▶ [Task details]:
Please repeat the data shown below, word for word.
(Input data Opens)
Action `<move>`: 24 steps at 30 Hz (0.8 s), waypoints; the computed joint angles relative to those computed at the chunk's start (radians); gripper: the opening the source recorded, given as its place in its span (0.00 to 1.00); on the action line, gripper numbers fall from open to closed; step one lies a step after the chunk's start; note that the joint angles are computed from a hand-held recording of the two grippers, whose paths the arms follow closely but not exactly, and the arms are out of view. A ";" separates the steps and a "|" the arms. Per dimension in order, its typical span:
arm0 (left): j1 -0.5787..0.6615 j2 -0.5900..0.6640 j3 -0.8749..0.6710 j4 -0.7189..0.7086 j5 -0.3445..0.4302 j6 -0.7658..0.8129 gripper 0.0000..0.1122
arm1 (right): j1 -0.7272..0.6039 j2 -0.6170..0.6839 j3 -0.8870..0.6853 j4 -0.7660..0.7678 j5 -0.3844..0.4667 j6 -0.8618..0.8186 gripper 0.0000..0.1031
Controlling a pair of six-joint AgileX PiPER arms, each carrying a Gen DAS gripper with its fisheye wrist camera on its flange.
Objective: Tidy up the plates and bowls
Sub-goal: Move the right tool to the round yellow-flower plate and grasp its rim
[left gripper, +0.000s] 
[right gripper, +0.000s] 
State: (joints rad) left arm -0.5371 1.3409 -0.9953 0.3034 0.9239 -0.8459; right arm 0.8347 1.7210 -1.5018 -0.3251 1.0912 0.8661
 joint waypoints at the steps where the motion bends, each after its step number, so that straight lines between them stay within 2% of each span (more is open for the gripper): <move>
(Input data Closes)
▶ [Output for this task]:
Action `<move>`: 24 steps at 30 Hz (0.8 s), waypoints; the computed joint angles relative to those computed at the chunk's start (radians); gripper: the opening the source recorded, given as its place in its span (0.00 to 1.00); on the action line, gripper numbers fall from open to closed; step one lies a step after the chunk's start; note that the joint angles are computed from a hand-held recording of the two grippers, whose paths the arms follow closely but not exactly, and the arms are out of view. A ";" separates the steps and a "|" the arms. Per dimension in order, its typical span:
arm0 (left): j1 -0.5787..0.6615 j2 -0.5900..0.6640 j3 -0.8749..0.6710 j4 -0.7189..0.7086 j5 -0.3445..0.4302 j6 -0.7658..0.8129 gripper 0.0000..0.1122
arm1 (right): j1 -0.7272..0.6039 j2 -0.6170..0.6839 j3 -0.8870..0.6853 j4 -0.7660..0.7678 j5 -0.3844..0.4667 j6 -0.8618..0.8186 gripper 0.0000..0.1031
Controlling a pair of six-joint AgileX PiPER arms, each carrying a Gen DAS gripper with its fisheye wrist camera on its flange.
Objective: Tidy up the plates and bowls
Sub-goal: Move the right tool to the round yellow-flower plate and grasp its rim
[left gripper, +0.000s] 
[right gripper, +0.000s] 
State: (joints rad) left arm -0.5371 1.3409 -0.9953 0.3034 0.9239 -0.8459; right arm 0.8347 1.7210 -1.5018 -0.3251 1.0912 0.8661
 joint waypoints at the steps where the motion bends, each after its step number, so that straight lines between them stay within 2% of each span (more is open for the gripper): <move>

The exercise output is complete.